Yesterday morning, I had to give Frankie an anti-inflammatory pill. I wasn’t sure how I was going to do this, since Dennis and I struggle to give him a pill with both of us. Worst case scenario, I would have to drive him back to the vet and have a vet tech help me. But I really didn’t want to stress out Frankie by taking him back there, so I gave it a try on my own. He was sleeping in his cat gym, and I woke him up, popped the pill in his mouth, and shot syringe of water down his throat before he could object. It actually worked really well. I’m going to have to remember that one.
Dr. Jeff called yesterday, on his day off, to check on how Frankie was doing. I told him about our cameras, and that I knew he’d used the litter box a few times appropriately, and he didn’t have a recurrence of any problems so far. Dr. Jeff told me if he continues to not have an issue through the day, that I can skip the anti-inflammatory for Wednesday and see how he does. He still didn’t find anything growing in the culture, but he’s still waiting.
One change I have noticed throughout this, is that Frankie is becoming a bit more anxious. I firmly believe that animals pick up on the actions and the energy their people put out. I think my constant checking and staring at him for the past few days is freaking him out. So today, I’m trying to back off a bit. I still check on him, but I pretend I’m getting something from the room he’s in and just give him a quick glance or pat on the head like I normally would. It seems to be working. He’s much more relaxed today.
It’s been a long week and I’ll be glad when Dennis is home tonight. Having the potential of something happening to Frankie again when we don’t know why, weighs on me constantly.
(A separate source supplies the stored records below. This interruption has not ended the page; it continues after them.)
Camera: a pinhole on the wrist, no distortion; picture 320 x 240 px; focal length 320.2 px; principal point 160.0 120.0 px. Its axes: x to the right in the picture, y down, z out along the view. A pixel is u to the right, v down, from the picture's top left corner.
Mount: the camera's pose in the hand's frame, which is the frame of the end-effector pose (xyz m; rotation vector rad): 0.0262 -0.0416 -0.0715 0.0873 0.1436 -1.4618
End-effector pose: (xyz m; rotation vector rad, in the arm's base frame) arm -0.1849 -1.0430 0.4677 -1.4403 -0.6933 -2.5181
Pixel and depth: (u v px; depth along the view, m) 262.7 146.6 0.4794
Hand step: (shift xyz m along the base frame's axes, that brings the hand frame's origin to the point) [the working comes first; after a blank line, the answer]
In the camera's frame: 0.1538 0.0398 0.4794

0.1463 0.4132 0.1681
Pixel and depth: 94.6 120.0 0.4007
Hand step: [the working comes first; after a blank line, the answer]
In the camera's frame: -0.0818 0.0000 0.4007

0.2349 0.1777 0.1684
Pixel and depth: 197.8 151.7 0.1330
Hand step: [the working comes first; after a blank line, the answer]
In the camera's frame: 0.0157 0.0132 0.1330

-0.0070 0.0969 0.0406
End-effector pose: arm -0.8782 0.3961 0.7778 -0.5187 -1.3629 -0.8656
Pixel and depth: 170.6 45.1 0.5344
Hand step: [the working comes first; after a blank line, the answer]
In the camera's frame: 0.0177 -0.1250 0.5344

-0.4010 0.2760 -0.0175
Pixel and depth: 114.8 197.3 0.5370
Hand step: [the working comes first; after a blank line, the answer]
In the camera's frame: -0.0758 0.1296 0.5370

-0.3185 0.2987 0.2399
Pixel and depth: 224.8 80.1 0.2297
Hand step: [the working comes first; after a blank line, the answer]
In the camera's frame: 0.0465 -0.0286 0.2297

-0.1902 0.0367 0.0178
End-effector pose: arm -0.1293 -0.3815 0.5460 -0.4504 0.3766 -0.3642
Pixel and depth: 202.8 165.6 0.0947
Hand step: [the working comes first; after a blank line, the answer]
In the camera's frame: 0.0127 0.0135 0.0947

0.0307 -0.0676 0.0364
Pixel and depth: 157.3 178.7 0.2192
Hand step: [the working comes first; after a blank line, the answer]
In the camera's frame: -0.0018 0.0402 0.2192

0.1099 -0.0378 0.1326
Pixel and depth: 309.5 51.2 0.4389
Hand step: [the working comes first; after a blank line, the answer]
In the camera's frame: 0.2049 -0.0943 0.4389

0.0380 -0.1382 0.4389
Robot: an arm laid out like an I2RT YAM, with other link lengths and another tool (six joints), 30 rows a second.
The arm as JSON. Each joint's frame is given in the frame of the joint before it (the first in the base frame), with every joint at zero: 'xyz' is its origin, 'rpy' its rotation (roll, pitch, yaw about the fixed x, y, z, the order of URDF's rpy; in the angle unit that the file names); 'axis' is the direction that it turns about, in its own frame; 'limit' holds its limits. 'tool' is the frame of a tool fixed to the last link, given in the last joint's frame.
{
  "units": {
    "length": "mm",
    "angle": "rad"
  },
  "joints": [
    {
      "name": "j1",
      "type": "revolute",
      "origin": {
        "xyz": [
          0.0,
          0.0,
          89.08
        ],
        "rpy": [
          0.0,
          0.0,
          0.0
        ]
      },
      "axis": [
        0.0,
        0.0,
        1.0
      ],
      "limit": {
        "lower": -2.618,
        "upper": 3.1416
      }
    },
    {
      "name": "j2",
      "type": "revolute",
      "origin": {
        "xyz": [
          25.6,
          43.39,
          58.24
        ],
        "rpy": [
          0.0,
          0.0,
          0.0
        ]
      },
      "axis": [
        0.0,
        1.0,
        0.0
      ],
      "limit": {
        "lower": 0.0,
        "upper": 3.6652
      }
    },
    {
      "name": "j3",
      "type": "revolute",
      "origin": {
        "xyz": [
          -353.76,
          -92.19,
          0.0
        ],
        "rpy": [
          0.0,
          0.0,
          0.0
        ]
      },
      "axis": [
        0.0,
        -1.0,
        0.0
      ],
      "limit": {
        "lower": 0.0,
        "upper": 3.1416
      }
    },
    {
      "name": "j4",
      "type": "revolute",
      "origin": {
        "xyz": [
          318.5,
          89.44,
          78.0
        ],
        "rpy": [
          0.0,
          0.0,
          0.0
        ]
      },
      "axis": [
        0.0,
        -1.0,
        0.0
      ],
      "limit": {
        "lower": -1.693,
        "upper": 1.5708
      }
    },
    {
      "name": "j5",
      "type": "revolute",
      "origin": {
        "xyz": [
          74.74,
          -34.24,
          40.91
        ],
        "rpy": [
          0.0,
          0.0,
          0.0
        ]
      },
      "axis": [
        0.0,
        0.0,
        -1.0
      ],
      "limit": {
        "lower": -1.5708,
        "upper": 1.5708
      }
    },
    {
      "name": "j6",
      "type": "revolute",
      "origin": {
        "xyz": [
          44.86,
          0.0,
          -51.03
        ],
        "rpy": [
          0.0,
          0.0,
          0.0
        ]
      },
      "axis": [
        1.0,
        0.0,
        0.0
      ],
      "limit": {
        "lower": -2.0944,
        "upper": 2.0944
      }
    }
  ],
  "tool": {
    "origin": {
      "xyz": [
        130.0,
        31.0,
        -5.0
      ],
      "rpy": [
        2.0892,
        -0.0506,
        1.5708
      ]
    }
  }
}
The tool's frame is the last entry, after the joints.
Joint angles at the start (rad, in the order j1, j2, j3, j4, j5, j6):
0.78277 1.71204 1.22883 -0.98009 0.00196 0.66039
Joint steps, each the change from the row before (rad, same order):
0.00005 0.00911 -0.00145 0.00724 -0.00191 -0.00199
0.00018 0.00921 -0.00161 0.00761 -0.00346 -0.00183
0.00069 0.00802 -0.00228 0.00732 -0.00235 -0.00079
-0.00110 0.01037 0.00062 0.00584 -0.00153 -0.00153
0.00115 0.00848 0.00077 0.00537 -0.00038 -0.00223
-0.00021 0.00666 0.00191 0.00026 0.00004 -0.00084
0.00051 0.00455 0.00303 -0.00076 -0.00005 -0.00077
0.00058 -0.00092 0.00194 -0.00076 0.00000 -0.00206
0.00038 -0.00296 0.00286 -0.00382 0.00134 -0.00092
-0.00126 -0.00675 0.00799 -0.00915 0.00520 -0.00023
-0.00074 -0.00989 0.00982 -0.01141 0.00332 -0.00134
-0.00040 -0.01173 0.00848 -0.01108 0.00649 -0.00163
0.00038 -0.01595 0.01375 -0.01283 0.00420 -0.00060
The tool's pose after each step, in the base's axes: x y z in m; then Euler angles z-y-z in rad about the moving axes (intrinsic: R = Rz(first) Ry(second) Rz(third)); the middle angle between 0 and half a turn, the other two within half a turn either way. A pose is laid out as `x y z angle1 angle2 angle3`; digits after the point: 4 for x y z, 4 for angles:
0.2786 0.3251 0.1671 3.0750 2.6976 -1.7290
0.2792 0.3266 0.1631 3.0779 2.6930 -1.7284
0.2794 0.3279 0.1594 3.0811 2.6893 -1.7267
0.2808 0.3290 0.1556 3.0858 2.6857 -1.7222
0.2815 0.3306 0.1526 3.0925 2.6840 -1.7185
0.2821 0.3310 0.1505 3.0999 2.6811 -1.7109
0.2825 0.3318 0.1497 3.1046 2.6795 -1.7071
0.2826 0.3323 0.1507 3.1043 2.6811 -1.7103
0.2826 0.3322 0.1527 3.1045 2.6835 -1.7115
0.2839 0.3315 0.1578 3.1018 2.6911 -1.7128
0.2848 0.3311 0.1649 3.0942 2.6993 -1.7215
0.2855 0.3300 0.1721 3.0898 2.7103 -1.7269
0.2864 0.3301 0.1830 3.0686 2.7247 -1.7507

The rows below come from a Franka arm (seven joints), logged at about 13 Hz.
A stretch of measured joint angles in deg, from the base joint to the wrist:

I’m afraid to leave the house, in case it flares up when I’m gone. There will be no one here to notice it, or to take him back to the vet. The errands I was going to run will have to wait another week. Okay, I did make a quick run to the drive thru at Culver’s last night for dinner. I still was too stressed to be hungry but I figured I should eat something, and I wanted to bring the dogs back a treat since they’ve had a crappy week, too. There’s been no walks or sitting outside with them, because I’m afraid to leave Frankie alone for too long.
I know I’m being paranoid, but that’s where I’m at for now. I’m sure as more days pass uneventfully, the paranoia will fade. I’m sure once Dennis is here to tell me I’m over reacting, I’ll feel better, too. It is what it is, for now. And I sure wish we had a diagnosis, so I knew what caused it to happen so I know how to prevent it in the future.
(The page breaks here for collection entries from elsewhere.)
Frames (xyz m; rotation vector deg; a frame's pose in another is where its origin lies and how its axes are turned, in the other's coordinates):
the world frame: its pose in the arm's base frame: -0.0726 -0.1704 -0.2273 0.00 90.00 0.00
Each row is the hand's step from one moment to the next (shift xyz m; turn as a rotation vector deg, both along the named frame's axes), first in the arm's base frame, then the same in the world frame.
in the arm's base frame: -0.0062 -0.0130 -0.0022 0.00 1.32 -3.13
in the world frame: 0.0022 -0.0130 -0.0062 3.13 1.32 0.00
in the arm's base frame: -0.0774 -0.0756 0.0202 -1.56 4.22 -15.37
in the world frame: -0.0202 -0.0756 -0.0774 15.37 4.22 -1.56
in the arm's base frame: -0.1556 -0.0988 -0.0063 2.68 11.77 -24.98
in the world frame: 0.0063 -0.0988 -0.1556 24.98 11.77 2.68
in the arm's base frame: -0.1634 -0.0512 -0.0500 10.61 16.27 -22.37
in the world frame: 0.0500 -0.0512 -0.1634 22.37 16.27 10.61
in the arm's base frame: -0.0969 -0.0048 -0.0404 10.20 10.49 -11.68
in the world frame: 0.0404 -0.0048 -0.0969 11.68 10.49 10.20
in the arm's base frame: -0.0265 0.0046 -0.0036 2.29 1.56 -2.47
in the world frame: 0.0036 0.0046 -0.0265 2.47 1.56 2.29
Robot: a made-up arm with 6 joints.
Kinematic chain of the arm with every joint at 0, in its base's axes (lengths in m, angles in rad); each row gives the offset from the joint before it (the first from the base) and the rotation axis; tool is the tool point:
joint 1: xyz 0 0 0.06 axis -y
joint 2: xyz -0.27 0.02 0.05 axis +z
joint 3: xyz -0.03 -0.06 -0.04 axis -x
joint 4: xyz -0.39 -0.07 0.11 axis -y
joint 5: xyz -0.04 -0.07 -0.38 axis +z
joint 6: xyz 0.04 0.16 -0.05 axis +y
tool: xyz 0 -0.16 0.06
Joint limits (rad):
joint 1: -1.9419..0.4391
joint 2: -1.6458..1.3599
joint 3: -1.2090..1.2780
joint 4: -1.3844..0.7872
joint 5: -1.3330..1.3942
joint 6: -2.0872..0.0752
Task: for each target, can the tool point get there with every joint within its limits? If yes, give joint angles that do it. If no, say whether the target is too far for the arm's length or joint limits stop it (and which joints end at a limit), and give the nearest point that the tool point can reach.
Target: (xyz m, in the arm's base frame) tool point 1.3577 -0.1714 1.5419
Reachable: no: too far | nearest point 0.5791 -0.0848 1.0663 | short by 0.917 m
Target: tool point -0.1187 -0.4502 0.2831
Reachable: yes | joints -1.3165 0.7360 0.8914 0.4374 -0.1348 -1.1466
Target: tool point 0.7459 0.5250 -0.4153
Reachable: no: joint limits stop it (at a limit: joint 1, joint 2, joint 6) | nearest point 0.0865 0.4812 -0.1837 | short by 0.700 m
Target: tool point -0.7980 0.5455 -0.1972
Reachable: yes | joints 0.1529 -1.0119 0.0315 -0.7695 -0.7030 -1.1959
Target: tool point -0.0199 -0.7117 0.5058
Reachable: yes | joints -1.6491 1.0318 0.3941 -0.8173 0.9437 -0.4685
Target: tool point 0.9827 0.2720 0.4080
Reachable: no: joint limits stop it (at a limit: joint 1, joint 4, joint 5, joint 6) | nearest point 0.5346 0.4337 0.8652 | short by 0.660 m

This morning, Frankie was normal. He greeted me, begged for some of the dog food and played with the other cats. I know all signs are good, and he’s probably good, too. However, this is also his first day without the anti-inflammatory med, so I’m going to keep my handy 4-way camera surveillance close at hand for another day.
Frankie enjoying our summer weather this morning.
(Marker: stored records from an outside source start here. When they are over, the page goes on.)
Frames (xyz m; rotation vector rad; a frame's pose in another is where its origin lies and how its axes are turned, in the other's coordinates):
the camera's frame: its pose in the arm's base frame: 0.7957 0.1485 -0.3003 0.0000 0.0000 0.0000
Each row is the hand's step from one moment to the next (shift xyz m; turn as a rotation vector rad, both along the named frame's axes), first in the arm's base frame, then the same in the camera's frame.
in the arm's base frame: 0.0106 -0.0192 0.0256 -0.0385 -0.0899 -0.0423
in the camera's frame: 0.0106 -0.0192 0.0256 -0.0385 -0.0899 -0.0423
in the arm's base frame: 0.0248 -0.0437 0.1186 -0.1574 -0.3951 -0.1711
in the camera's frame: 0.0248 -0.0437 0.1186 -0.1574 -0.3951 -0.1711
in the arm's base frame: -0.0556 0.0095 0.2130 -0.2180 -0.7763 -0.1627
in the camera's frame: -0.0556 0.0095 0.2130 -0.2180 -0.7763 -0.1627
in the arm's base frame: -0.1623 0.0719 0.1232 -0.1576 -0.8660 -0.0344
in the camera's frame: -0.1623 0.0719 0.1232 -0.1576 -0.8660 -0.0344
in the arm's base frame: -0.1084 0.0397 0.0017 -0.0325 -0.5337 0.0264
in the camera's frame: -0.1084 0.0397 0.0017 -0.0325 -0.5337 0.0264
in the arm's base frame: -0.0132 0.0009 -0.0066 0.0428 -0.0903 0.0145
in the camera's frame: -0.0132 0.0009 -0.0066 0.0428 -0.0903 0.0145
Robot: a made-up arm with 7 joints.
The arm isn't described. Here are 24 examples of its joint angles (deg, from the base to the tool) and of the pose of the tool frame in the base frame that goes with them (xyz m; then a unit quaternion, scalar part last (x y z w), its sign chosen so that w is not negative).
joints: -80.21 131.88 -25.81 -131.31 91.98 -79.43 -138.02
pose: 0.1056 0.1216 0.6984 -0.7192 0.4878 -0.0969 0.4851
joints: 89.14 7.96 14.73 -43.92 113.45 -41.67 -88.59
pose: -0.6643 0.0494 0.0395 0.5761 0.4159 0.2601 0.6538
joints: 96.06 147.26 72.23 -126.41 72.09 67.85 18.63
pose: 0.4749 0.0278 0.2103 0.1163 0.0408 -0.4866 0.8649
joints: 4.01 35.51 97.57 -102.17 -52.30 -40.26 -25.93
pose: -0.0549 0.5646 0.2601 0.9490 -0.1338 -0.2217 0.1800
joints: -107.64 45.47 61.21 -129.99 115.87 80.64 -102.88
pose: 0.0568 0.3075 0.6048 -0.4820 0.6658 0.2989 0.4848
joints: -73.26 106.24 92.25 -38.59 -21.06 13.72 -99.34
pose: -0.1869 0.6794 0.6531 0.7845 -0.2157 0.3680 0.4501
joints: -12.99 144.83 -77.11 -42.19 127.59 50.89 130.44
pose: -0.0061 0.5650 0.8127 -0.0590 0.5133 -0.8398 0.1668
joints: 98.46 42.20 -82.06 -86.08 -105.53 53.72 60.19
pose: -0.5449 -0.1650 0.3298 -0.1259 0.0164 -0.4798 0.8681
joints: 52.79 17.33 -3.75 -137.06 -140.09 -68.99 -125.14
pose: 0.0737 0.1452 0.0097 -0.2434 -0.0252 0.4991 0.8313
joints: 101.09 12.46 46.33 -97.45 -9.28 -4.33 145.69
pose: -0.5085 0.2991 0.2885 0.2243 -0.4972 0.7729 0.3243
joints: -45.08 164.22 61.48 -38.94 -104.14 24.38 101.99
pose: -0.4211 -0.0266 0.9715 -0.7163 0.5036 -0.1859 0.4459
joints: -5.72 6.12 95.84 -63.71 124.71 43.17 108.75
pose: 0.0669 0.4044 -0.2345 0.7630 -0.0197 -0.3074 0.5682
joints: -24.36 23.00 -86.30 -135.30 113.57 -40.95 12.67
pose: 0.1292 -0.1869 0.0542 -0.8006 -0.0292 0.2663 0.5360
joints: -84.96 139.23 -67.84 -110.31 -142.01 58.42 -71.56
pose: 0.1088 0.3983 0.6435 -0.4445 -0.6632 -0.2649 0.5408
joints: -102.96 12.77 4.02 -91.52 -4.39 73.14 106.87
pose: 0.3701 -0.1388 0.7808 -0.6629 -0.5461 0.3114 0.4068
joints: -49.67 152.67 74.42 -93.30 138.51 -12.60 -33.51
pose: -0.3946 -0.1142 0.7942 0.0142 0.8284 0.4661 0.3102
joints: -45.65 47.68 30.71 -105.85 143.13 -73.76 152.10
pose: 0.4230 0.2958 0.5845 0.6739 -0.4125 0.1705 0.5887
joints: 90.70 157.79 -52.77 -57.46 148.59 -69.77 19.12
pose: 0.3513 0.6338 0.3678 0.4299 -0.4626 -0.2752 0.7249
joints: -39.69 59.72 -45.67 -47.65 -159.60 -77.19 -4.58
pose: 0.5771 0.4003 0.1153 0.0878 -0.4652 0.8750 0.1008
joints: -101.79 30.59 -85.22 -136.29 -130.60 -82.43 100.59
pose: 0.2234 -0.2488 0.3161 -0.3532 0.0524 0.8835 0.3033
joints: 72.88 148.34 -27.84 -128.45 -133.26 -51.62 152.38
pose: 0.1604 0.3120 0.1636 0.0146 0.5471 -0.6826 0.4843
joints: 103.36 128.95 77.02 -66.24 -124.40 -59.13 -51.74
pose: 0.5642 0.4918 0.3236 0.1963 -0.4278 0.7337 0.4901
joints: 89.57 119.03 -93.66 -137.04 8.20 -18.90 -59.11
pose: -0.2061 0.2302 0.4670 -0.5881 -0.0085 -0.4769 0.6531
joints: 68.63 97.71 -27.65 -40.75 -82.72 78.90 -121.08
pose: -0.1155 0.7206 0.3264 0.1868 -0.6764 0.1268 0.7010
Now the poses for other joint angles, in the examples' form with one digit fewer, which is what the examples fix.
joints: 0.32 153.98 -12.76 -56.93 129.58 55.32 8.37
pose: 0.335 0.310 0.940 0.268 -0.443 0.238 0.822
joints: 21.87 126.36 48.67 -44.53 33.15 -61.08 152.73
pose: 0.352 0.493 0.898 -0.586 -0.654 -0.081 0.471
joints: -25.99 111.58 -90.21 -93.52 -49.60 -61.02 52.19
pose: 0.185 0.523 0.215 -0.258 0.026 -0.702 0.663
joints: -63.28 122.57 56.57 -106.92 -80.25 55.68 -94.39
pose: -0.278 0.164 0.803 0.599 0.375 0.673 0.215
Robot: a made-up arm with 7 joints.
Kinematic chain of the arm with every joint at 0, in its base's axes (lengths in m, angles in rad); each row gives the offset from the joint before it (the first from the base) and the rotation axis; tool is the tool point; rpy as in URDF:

Frankie hiding under the blanket to nail the next unsuspecting animal that jumps up there.
A Frankie foot peeking out, searching for someone to play with.
Chilling with me as I write this blog. Looks pretty happy to me.
As far as making my mom’s recipes go this week, I don’t see that happening, either. I’ll be lucky if I can motivate myself to put in a frozen pizza tonight. I did get a lot of revision work done yesterday on my book, though. The cats normally sleep in the afternoon, and I was able to keep close watch on them with my surveillance cameras while I worked. At least one of my plans worked out this week.
Man makes plans and God laughs.
11:54 AM (I gave myself extra time because I had to get up and check on Frankie four times while I was writing this.)